Several methods are provided to enable you to use the Disk Manager. The methods you will need to use are as follows:
void read_page(PageId pageno, Page apage)
Reads the page denoted by the pageno PageId from disk and stores the contents of the page in the apage parameter.
void write_page(PageId pageno, Page apage)
Writes the contents of the Page apage to the page denoted by the pageno PageId
PageId allocate_page(int run_size)
Allocates a contiguous run of pages of size run_size on disk and returns the PageId of the first page in that run.
void deallocate_page(PageId start_page, int run_size)
Deallocates a run of pages on disk of size run_size, starting with the PageId start_page.
void deallocate_page(PageId pageno) Deallocates a single page.
The Buffer Manager Interface
The simplified Buffer Manager interface that you will implement in this assignment allows a client (a higher-level program that calls the Buffer Manager) to allocate/de-allocate pages on disk, to bring a disk page into the buffer pool and pin it, and to unpin a page in the buffer pool.
Setting up the project in IntelliJ IDEA
While the choice of an IDE is personal preference, we have observed that the most popular IDE among students for Java development is IntelliJ. Therefore, a brief instruction is given below.
NOTE: We stress on the fact that, regardless of what IDE you prefer to use, your projects will be tested on the university CS Linux machines (e.g. data.cs.purdue.edu). So, we recommend you always do a test run of your solution on the CS machines.
Let’s set up and run the Part 1 of the project.

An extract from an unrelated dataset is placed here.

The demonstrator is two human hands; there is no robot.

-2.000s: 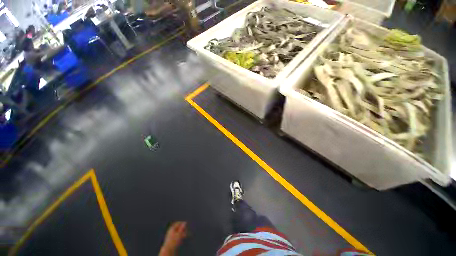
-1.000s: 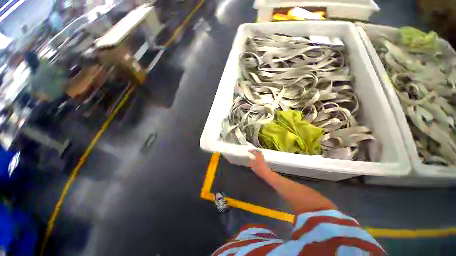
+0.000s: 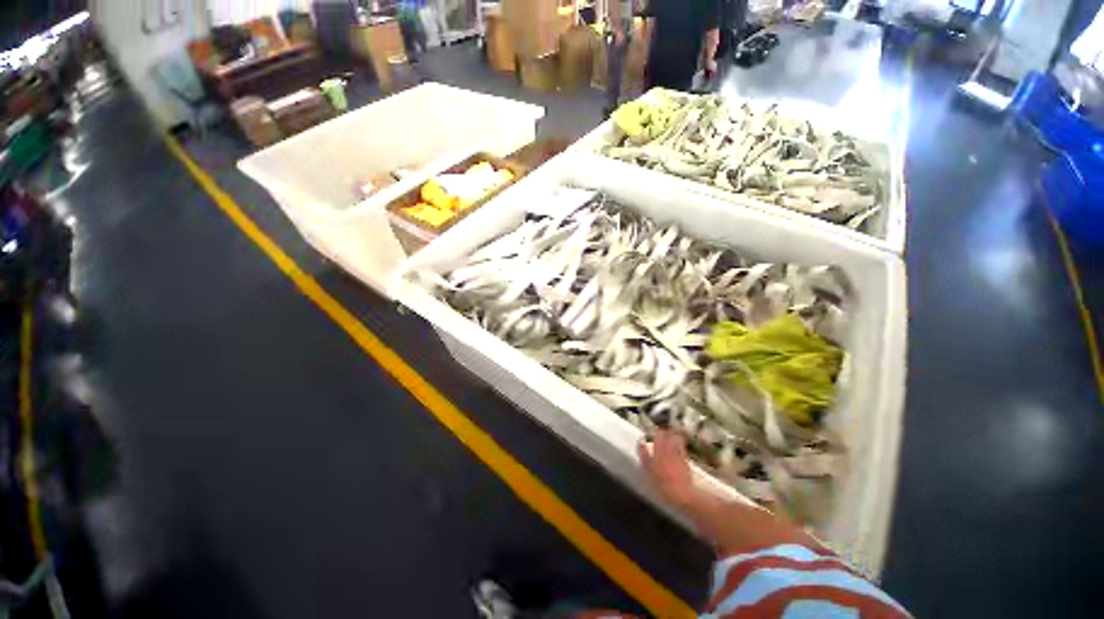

Step 1: Download and extract the zip file in a directory. Let’s call this “P2-1”.
Step 2: Open IntelliJ IDEA, click File->New->Project From Existing Source
Step 3: Browse to and select P2-1 (the directory that hosts the codebase). Click “Choose”
Step 4: In the prompts, click “Next” several times until you get “Finish” (just accept everything on the way as it will catch the dependency in the lib directory automatically). Click “Finish” and “Open in New Window”
Step 5: Now you should be in the project view and can browse through the folder structure on the left panel.
Step 6: To run tests, change the “Project” view to “Packages”
Step 7: Under packages, select “tests” and it will expand.
Step 8: Right-Click on BMTest.java and click on Run BMTest.java
From now on, the regular “Run” command will always execute the test cases.